- WORK TO BE COMPLETED: Once every line in the data that follows has been checked for the word "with", give only the number of lines that hold it.

Saved entries
□ □ □ □
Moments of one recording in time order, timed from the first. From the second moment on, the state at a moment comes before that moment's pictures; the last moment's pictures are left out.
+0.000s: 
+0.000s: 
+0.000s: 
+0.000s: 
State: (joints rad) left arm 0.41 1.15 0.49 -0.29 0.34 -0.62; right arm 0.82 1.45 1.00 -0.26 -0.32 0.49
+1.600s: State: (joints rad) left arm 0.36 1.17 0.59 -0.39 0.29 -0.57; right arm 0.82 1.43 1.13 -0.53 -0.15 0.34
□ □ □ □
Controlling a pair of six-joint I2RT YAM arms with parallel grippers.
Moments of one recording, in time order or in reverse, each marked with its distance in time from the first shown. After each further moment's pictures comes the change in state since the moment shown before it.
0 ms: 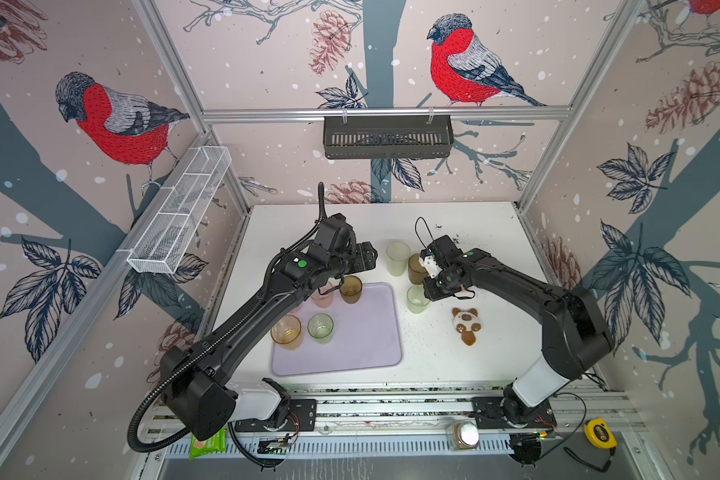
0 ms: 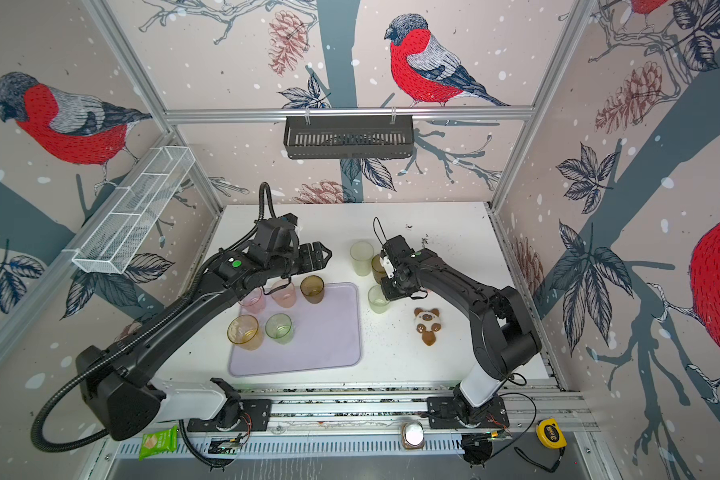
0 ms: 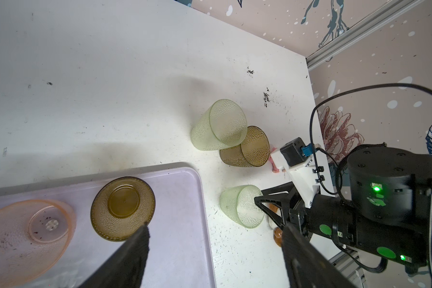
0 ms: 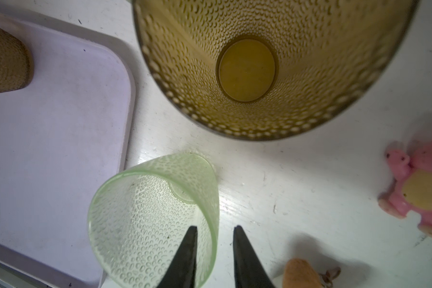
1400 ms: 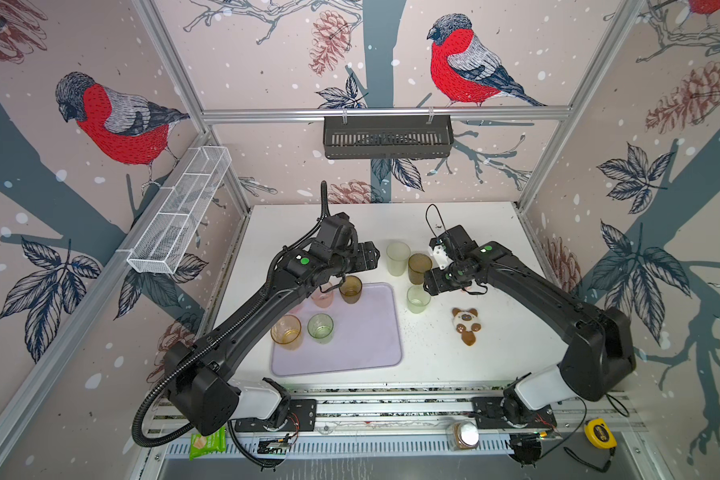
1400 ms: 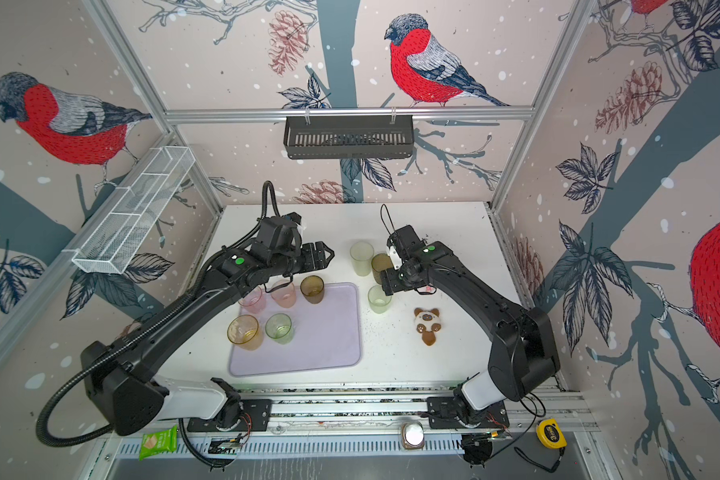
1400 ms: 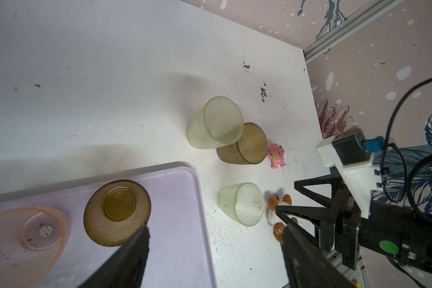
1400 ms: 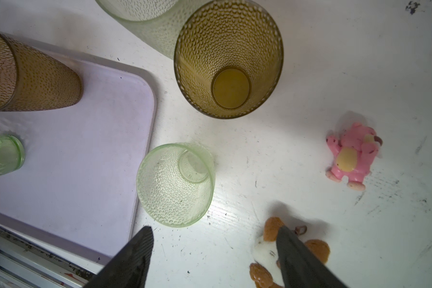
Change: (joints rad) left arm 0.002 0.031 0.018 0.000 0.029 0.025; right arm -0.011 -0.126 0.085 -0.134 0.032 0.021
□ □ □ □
- ANSWER SPACE: 2